Palmer, then one half of the cabaret-punk duo the Dresden Dolls, remembers meeting Becca at Smith, from which Becca graduated in 2007. At first Becca was just a fan, but she became a collaborator, sending an endless loop of music samples.
“She used the Internet the way people before had used tapes,’’ Palmer said. “She would find, and share, the most obscure music, and she could tell you why it mattered. She was an art ingestor.’’
In the end, she was also a matchmaker.
“Becca,’’ Palmer said backstage one night, just moments before a show, “should I marry Neil Gaiman?’’
“Yes,’’ Becca replied.
And so she did.
Becca Rosenthal enrolled in a graduate program at Simmons College and was a student there a year ago when she died inexplicably and far too young. She was 27. Her friends struggled for months to come to terms with her death and what to do to commemorate her life. And then, as the months passed, it became patently obvious.

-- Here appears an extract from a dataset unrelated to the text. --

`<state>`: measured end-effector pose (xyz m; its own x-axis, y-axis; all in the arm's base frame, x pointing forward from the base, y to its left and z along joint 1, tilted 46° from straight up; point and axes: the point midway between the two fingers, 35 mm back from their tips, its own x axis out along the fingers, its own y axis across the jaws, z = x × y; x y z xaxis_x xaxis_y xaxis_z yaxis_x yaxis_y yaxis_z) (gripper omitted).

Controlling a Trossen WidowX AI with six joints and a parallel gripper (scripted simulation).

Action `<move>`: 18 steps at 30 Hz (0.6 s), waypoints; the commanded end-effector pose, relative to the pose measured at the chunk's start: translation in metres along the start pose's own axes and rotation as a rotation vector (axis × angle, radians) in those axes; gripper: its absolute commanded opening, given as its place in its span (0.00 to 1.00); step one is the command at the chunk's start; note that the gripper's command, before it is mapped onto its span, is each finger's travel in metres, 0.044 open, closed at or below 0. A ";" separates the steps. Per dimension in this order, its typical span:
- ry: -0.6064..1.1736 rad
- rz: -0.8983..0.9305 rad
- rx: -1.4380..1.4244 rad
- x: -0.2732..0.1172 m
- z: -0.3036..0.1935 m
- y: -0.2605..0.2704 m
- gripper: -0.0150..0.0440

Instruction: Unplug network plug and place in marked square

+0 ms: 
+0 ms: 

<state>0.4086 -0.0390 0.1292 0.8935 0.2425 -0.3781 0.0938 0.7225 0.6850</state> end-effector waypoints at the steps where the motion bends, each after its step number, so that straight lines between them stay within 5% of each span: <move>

On Monday night, the Somerville Theatre in Davis Square will be packed with all the poets and musicians and artists who knew and loved her. They will sing, dance, and remember a young life cut short. The Dresden Dolls, Palmer and the Violent Femmes’ Brian Viglione, will reunite for the evening, and the plan is to take the proceeds and create a scholarship for somebody who wants to be a librarian.
Because that is what Becca Rosenthal wanted to be, a librarian, helping people to do something that makes them think.
Becca Rosenthal is the antithesis of the Philistines in Washington.
She’s dead and buried a year, and she still makes more sense than they ever will.